■ Exercise directions:
Return each entry unchanged.
(Data extract)
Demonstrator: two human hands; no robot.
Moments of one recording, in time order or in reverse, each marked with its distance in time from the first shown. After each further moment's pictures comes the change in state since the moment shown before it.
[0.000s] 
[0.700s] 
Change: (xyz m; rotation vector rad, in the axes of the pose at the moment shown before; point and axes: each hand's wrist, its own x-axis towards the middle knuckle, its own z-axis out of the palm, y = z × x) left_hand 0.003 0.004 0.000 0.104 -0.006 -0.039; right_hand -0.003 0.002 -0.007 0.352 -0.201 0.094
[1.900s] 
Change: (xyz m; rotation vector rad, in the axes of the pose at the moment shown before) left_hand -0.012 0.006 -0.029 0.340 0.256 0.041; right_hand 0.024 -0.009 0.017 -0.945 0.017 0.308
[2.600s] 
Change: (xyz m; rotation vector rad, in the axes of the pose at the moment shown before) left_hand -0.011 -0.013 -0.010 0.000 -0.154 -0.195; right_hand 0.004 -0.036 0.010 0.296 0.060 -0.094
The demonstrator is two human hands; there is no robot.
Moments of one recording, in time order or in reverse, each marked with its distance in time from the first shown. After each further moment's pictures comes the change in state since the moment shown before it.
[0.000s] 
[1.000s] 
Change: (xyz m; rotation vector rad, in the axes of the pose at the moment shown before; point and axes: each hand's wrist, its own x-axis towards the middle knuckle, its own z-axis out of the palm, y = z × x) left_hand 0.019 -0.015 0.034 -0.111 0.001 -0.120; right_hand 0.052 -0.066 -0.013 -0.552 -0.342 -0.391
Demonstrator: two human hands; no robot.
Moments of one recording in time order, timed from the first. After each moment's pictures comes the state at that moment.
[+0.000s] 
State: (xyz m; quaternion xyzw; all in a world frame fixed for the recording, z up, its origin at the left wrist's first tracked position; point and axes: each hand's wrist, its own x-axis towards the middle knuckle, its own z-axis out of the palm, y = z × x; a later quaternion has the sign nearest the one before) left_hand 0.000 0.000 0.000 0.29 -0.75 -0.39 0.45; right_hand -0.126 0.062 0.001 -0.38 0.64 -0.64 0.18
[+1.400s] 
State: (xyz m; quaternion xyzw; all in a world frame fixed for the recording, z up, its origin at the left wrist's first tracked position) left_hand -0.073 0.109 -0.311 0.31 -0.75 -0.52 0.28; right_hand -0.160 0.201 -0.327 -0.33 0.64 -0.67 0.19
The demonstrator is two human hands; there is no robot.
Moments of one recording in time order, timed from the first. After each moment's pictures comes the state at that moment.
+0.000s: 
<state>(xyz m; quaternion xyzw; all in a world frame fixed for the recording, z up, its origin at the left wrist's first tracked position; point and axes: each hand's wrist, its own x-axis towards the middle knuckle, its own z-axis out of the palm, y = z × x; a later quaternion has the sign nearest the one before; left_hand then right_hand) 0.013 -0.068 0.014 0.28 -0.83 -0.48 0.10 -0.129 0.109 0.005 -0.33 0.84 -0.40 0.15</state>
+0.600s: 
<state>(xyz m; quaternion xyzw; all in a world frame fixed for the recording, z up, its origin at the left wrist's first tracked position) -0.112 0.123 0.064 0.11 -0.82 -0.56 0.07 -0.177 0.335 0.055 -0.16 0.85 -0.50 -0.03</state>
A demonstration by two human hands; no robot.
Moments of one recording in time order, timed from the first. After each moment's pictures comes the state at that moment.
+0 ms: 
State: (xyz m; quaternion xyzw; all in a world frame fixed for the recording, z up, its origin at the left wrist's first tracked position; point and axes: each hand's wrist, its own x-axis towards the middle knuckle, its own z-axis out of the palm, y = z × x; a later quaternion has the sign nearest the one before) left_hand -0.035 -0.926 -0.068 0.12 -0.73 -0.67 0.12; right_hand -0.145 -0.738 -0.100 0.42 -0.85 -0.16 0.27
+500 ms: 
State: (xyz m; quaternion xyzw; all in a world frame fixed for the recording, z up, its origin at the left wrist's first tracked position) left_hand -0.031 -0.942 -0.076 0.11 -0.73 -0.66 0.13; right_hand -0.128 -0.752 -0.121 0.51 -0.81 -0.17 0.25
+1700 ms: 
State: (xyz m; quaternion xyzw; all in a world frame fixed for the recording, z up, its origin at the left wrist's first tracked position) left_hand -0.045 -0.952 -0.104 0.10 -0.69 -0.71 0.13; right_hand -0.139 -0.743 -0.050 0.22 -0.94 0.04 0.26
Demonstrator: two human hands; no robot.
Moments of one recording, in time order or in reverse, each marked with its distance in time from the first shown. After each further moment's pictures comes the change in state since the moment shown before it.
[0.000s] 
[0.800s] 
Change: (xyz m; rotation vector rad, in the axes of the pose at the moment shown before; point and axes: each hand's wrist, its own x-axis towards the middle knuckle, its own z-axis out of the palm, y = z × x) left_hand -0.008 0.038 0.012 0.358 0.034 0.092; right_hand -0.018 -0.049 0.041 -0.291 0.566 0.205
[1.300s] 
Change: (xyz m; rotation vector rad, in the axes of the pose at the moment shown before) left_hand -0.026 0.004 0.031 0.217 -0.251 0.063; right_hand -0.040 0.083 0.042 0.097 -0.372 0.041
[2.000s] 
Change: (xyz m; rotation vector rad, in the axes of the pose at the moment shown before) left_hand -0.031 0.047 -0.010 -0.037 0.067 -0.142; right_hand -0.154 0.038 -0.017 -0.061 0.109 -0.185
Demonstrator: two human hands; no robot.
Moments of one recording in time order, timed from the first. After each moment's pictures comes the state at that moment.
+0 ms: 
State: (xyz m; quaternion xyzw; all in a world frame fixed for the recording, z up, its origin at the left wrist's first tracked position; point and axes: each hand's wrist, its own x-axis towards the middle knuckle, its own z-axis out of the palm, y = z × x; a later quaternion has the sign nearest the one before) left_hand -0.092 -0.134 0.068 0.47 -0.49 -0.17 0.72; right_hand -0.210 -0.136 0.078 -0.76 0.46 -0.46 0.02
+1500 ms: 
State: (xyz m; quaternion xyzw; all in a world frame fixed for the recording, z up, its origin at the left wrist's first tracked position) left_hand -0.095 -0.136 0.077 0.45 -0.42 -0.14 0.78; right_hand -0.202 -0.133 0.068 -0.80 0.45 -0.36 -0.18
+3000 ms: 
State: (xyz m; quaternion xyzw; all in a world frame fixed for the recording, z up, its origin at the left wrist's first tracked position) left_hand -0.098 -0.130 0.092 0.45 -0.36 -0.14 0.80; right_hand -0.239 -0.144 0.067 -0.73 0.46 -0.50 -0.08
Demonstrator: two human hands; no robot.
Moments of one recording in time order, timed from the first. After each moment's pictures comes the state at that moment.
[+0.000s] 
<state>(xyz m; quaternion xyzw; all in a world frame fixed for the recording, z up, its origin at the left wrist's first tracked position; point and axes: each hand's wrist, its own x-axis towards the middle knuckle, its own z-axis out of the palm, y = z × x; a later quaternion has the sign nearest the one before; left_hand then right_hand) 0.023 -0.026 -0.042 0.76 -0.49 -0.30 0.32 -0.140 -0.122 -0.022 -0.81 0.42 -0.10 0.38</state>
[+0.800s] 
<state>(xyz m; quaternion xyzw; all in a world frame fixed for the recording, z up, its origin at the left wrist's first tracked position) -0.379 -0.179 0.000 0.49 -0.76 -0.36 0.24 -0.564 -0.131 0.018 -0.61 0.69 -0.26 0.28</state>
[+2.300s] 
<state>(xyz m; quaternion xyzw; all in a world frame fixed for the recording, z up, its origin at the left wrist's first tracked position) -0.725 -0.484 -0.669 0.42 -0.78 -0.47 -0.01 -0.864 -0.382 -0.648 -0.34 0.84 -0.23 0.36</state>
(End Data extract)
■ Answer to the exercise:
Demonstrator: two human hands; no robot.
Moments of one recording, in time order or in reverse, each marked with its distance in time from the first shown. After each further moment's pictures comes the change in state since the moment shown before it.
[0.000s] 
[0.700s] 
Change: (xyz m; rotation vector rad, in the axes of the pose at the moment shown before; point and axes: each hand's wrist, its own x-axis towards the middle knuckle, its own z-axis out of the palm, y = z × x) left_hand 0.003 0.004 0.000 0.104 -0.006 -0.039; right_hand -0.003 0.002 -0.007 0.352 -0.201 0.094
[1.900s] 
Change: (xyz m; rotation vector rad, in the axes of the pose at the moment shown before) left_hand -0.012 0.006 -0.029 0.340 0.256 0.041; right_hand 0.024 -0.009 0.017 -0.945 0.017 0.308
[2.600s] 
Change: (xyz m; rotation vector rad, in the axes of the pose at the moment shown before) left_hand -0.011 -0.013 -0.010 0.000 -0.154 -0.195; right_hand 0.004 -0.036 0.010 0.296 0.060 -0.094
The demonstrator is two human hands; there is no robot.
Moments of one recording, in time order or in reverse, each marked with its distance in time from the first shown. After each further moment's pictures comes the change in state since the moment shown before it.
[0.000s] 
[1.000s] 
Change: (xyz m; rotation vector rad, in the axes of the pose at the moment shown before; point and axes: each hand's wrist, its own x-axis towards the middle knuckle, its own z-axis out of the palm, y = z × x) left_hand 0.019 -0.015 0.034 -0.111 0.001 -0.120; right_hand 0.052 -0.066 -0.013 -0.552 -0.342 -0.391
Demonstrator: two human hands; no robot.
Moments of one recording in time order, timed from the first. After each moment's pictures comes the state at that moment.
[+0.000s] 
State: (xyz m; quaternion xyzw; all in a world frame fixed for the recording, z up, its origin at the left wrist's first tracked position; point and axes: each hand's wrist, its own x-axis towards the middle knuckle, its own z-axis out of the palm, y = z × x; a later quaternion has the sign nearest the one before) left_hand 0.000 0.000 0.000 0.29 -0.75 -0.39 0.45; right_hand -0.126 0.062 0.001 -0.38 0.64 -0.64 0.18
[+1.400s] 
State: (xyz m; quaternion xyzw; all in a world frame fixed for the recording, z up, its origin at the left wrist's first tracked position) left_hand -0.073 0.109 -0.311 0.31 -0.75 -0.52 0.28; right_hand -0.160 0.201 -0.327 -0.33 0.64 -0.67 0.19
The demonstrator is two human hands; there is no robot.
Moments of one recording in time order, timed from the first. After each moment's pictures comes the state at that moment.
+0.000s: 
<state>(xyz m; quaternion xyzw; all in a world frame fixed for the recording, z up, its origin at the left wrist's first tracked position; point and axes: each hand's wrist, its own x-axis towards the middle knuckle, its own z-axis out of the palm, y = z × x; a later quaternion has the sign nearest the one before; left_hand then right_hand) 0.013 -0.068 0.014 0.28 -0.83 -0.48 0.10 -0.129 0.109 0.005 -0.33 0.84 -0.40 0.15</state>
+0.600s: 
<state>(xyz m; quaternion xyzw; all in a world frame fixed for the recording, z up, its origin at the left wrist's first tracked position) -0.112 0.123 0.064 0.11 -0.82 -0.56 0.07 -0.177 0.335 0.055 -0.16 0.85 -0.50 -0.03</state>
A demonstration by two human hands; no robot.
Moments of one recording in time order, timed from the first. After each moment's pictures comes the state at that moment.
+0 ms: 
State: (xyz m; quaternion xyzw; all in a world frame fixed for the recording, z up, its origin at the left wrist's first tracked position; point and axes: each hand's wrist, its own x-axis towards the middle knuckle, its own z-axis out of the palm, y = z × x; a later quaternion has the sign nearest the one before) left_hand -0.035 -0.926 -0.068 0.12 -0.73 -0.67 0.12; right_hand -0.145 -0.738 -0.100 0.42 -0.85 -0.16 0.27
+500 ms: 
State: (xyz m; quaternion xyzw; all in a world frame fixed for the recording, z up, its origin at the left wrist's first tracked position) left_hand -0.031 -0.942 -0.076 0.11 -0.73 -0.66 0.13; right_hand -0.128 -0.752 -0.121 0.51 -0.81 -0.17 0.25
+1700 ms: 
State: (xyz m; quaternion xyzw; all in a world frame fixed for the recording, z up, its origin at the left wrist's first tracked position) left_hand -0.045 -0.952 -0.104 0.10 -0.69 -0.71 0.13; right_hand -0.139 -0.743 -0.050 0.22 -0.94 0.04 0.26
Demonstrator: two human hands; no robot.
Moments of one recording, in time order or in reverse, each marked with its distance in time from the first shown. After each further moment's pictures comes the change in state since the moment shown before it.
[0.000s] 
[0.800s] 
Change: (xyz m; rotation vector rad, in the axes of the pose at the moment shown before; point and axes: each hand's wrist, its own x-axis towards the middle knuckle, its own z-axis out of the palm, y = z × x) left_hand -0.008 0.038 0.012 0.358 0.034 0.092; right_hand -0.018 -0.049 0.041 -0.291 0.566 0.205
[1.300s] 
Change: (xyz m; rotation vector rad, in the axes of the pose at the moment shown before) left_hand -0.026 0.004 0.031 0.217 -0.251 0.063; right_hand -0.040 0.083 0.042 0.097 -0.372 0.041
[2.000s] 
Change: (xyz m; rotation vector rad, in the axes of the pose at the moment shown before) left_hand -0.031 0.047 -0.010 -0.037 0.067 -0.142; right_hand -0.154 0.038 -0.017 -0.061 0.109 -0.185
Demonstrator: two human hands; no robot.
Moments of one recording in time order, timed from the first. After each moment's pictures comes the state at that moment.
+0 ms: 
State: (xyz m; quaternion xyzw; all in a world frame fixed for the recording, z up, its origin at the left wrist's first tracked position; point and axes: each hand's wrist, its own x-axis towards the middle knuckle, its own z-axis out of the palm, y = z × x; a later quaternion has the sign nearest the one before) left_hand -0.092 -0.134 0.068 0.47 -0.49 -0.17 0.72; right_hand -0.210 -0.136 0.078 -0.76 0.46 -0.46 0.02
+1500 ms: 
State: (xyz m; quaternion xyzw; all in a world frame fixed for the recording, z up, its origin at the left wrist's first tracked position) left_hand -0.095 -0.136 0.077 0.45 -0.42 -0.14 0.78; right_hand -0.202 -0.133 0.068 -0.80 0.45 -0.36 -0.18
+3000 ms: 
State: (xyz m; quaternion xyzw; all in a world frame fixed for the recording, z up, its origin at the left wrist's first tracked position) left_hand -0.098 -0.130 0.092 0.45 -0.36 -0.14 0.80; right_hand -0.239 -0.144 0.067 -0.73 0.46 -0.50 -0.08
Demonstrator: two human hands; no robot.
Moments of one recording in time order, timed from the first. After each moment's pictures comes the state at that moment.
[+0.000s] 
<state>(xyz m; quaternion xyzw; all in a world frame fixed for the recording, z up, its origin at the left wrist's first tracked position; point and axes: each hand's wrist, its own x-axis towards the middle knuckle, its own z-axis out of the palm, y = z × x; a later quaternion has the sign nearest the one before; left_hand then right_hand) 0.023 -0.026 -0.042 0.76 -0.49 -0.30 0.32 -0.140 -0.122 -0.022 -0.81 0.42 -0.10 0.38</state>
[+0.800s] 
<state>(xyz m; quaternion xyzw; all in a world frame fixed for the recording, z up, its origin at the left wrist's first tracked position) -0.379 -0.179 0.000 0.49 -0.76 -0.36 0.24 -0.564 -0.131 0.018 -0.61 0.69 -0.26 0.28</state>
[+2.300s] 
<state>(xyz m; quaternion xyzw; all in a world frame fixed for the recording, z up, its origin at the left wrist's first tracked position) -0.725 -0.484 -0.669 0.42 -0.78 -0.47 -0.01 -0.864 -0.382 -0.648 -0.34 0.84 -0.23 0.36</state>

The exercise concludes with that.